**Problem statement:** Across the records below, how many lines include the string "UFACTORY"? Respond with the number only.

**Provided records:**
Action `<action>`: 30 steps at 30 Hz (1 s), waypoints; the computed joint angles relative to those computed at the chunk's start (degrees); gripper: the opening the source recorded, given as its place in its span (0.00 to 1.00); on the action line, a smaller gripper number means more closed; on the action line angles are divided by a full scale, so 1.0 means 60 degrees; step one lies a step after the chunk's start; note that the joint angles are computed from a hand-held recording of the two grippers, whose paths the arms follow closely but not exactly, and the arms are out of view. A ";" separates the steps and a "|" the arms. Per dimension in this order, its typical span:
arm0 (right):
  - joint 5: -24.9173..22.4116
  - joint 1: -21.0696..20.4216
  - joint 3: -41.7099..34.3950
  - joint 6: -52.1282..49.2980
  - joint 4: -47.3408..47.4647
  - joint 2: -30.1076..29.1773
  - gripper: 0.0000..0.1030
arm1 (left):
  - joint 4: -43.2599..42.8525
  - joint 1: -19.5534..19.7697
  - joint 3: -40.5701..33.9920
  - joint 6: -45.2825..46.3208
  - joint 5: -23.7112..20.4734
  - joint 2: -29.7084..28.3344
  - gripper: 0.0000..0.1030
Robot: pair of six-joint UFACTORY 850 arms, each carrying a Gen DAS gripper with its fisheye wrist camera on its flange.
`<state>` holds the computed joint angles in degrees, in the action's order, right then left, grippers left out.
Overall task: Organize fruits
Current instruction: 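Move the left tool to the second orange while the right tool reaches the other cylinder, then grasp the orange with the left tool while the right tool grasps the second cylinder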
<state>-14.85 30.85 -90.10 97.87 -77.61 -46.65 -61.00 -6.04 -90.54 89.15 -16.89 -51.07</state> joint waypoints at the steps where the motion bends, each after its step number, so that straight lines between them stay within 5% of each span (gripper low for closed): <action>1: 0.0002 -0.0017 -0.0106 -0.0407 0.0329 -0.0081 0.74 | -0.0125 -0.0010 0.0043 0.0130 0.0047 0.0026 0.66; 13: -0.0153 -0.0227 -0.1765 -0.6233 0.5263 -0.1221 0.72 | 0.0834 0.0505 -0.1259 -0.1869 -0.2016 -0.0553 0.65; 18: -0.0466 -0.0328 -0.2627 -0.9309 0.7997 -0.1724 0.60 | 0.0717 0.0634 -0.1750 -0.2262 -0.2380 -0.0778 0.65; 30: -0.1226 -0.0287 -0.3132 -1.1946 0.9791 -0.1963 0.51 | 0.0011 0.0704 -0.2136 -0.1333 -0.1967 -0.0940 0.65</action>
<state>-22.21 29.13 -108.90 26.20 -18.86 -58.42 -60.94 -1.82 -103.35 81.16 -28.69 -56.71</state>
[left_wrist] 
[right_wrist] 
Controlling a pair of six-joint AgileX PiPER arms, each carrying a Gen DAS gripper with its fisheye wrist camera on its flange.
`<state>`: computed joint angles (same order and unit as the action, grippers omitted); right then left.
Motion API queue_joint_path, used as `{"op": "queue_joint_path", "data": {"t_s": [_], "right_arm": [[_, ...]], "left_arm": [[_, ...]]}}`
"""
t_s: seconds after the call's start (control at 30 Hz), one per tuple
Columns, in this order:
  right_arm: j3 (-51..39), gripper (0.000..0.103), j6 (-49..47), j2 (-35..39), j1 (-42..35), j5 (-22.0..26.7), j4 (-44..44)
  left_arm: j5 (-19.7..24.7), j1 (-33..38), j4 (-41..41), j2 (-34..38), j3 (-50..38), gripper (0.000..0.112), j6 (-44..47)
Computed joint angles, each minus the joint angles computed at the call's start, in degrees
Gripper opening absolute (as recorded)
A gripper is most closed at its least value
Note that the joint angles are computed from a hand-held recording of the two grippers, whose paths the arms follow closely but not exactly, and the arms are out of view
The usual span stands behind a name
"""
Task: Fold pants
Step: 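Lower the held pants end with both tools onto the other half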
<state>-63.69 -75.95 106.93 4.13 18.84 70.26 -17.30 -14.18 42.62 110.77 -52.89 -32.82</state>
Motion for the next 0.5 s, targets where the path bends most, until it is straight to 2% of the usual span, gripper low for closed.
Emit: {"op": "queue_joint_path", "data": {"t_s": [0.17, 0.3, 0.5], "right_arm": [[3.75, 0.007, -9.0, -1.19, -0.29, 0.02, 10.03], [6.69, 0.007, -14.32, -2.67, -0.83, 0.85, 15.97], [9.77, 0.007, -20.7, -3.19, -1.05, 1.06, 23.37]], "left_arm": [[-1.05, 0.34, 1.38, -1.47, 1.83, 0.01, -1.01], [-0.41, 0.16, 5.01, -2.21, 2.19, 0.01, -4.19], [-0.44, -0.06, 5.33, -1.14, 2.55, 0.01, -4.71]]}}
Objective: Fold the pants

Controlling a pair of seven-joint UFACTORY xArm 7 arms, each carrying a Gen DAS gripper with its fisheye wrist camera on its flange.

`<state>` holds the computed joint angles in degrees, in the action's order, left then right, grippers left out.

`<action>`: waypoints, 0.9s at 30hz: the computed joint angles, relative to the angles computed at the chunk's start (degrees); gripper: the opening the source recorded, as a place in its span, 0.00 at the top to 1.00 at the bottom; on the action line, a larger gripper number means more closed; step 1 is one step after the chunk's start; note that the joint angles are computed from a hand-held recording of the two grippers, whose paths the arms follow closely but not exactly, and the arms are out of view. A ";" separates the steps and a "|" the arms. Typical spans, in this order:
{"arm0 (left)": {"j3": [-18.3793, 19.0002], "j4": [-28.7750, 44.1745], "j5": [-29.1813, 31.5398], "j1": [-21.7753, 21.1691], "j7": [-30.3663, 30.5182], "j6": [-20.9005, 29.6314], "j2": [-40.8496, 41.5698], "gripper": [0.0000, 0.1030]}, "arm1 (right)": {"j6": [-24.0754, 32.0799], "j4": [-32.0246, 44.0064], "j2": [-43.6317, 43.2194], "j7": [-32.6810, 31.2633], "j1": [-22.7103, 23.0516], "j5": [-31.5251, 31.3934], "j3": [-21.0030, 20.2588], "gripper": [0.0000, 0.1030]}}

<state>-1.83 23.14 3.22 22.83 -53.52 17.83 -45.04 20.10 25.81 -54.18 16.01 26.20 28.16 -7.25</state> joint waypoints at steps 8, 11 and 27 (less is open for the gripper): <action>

**Answer space:** 2